Prasetiyowati Maria Irmina, Maulidevi Nur Ulfa, Surendro Kridanto
Doctoral Program of Electrical Engineering and Informatics, School of Electrical Engineering and Informatics, Institut Teknologi Bandung, Bandung, Jawa Barat, Indonesia.
Department of Electrical Engineering and Informatics, School of Electrical Engineering and Informatics, Institut Teknologi Bandung, Bandung, Jawa Barat, Indonesia.
PeerJ Comput Sci. 2022 Jul 14;8:e1041. doi: 10.7717/peerj-cs.1041. eCollection 2022.

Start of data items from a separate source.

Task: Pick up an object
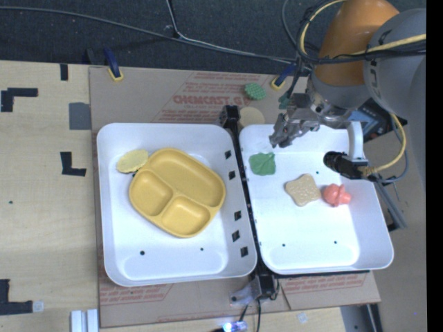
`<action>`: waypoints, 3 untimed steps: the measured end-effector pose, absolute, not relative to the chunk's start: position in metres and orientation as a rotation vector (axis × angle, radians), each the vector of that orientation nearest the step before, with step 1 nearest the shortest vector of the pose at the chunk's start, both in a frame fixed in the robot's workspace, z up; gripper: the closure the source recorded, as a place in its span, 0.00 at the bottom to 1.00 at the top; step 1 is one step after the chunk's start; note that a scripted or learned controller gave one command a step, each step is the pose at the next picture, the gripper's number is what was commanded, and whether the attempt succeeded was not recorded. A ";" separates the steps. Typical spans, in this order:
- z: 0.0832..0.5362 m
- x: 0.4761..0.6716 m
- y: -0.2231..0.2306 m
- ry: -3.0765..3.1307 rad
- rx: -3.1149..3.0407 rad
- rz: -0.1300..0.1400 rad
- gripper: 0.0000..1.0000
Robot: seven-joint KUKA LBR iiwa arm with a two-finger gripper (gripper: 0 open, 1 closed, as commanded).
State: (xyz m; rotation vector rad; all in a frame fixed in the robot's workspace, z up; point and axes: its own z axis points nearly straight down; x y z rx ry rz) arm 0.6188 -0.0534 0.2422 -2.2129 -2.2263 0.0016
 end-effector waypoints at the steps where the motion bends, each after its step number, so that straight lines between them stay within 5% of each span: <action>1: 0.246 0.611 -0.001 -2.227 -2.212 0.000 1.00; 3: 0.214 0.586 0.096 -2.226 -2.212 0.003 1.00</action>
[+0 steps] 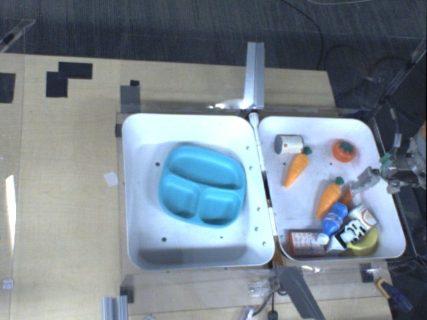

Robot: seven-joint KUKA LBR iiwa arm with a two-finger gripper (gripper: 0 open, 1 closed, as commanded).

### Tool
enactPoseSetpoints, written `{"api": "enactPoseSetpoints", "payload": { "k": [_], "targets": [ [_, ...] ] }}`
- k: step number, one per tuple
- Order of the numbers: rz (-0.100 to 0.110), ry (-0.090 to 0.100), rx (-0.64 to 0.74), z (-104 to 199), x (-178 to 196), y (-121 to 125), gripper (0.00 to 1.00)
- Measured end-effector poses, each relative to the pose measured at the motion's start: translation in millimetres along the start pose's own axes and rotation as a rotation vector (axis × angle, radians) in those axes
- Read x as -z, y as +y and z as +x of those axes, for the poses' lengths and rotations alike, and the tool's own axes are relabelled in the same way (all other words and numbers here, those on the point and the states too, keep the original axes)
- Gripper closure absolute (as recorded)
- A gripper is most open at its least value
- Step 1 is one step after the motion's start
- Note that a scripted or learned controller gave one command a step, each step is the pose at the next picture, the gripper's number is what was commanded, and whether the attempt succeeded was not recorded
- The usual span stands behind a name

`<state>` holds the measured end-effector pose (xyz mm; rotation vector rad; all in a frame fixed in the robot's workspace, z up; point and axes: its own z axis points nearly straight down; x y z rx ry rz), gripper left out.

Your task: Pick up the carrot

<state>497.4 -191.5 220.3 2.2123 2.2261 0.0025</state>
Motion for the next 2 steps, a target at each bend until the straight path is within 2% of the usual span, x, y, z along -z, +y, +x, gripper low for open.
{"api": "enactPoseSetpoints", "payload": {
  "k": [1, 2],
  "targets": [
    [-0.012, -0.003, -0.009, 16.7, -130.9, 54.3, 0.00],
    [-0.017, 0.000, -0.007, 18.6, -119.1, 56.8, 1.00]
  ]
}}
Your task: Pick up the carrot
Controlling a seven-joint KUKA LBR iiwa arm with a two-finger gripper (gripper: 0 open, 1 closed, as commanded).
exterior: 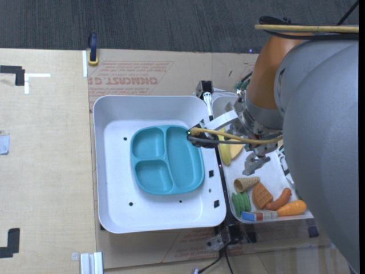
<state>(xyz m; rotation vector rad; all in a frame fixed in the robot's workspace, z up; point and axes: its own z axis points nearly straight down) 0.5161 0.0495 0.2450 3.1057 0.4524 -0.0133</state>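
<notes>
The carrot (291, 208) is orange and lies at the near right corner of the right bin (268, 221), beside a reddish sausage (280, 198). My gripper (254, 163) hangs over the middle of the right bin, up and to the left of the carrot and apart from it. The big grey arm with its orange band (268, 79) hides the bin's right side and far end.
Near the carrot lie a ridged orange-brown piece (262, 196), a tan cone (246, 184), a green item (240, 200), a blue-capped tube (258, 216) and a yellow piece (227, 152). The left bin (108, 170) holds a teal divided plate (166, 160).
</notes>
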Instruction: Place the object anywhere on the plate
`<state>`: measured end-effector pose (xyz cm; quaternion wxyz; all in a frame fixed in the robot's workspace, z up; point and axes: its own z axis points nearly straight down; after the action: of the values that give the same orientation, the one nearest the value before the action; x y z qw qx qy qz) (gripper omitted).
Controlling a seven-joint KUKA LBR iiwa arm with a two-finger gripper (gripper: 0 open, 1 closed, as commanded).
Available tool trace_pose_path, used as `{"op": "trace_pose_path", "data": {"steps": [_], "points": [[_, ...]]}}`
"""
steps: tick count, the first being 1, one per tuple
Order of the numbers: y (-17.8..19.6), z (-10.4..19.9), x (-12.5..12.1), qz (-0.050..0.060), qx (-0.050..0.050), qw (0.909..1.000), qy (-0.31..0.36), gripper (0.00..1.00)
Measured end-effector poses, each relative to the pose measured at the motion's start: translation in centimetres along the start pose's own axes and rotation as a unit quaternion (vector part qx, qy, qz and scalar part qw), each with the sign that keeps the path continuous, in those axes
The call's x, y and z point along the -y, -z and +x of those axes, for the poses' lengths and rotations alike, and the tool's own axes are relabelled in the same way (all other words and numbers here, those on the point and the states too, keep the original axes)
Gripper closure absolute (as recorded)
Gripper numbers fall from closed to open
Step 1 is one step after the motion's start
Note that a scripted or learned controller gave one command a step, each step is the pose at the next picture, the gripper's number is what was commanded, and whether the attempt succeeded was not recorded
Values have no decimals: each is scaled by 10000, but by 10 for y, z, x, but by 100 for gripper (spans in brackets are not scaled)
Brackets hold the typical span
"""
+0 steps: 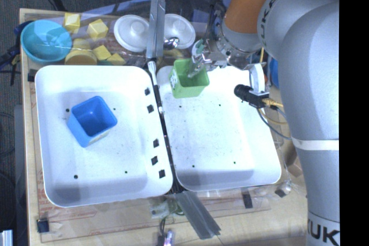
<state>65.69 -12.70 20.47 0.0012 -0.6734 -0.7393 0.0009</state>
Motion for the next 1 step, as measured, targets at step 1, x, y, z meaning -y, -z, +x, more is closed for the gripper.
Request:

One of the significant purposes of building a model is to increase its accuracy within a shorter timeframe through the feature selection process. It is carried out by determining the importance of available features in a dataset using Information Gain (IG). The process is used to calculate the amounts of information contained in features with high values selected to accelerate the performance of an algorithm. In selecting informative features, a threshold value (cut-off) is used by the Information Gain (IG). Therefore, this research aims to determine the time and accuracy-performance needed to improve feature selection by integrating IG, the Fast Fourier Transform (FFT), and Synthetic Minor Oversampling Technique (SMOTE) methods. The feature selection model is then applied to the Random Forest, a tree-based machine learning algorithm with random feature selection. A total of eight datasets consisting of three balanced and five imbalanced datasets were used to conduct this research. Furthermore, the SMOTE found in the imbalance dataset was used to balance the data. The result showed that the feature selection using Information Gain, FFT, and SMOTE improved the performance accuracy of Random Forest.
构建模型的一个重要目的是通过特征选择过程在更短的时间内提高其准确性。这是通过使用信息增益(IG)确定数据集中可用特征的重要性来实现的。该过程用于计算所选高值特征中包含的信息量,以加速算法的性能。在选择信息性特征时,信息增益(IG)使用一个阈值(截止值)。因此,本研究旨在通过整合IG、快速傅里叶变换(FFT)和合成少数过采样技术(SMOTE)方法来确定改进特征选择所需的时间和准确性性能。然后将特征选择模型应用于随机森林,这是一种具有随机特征选择的基于树的机器学习算法。总共使用了八个数据集,其中包括三个平衡数据集和五个不平衡数据集来进行这项研究。此外,在不平衡数据集中发现的SMOTE用于平衡数据。结果表明,使用信息增益、FFT和SMOTE进行特征选择提高了随机森林的性能准确性。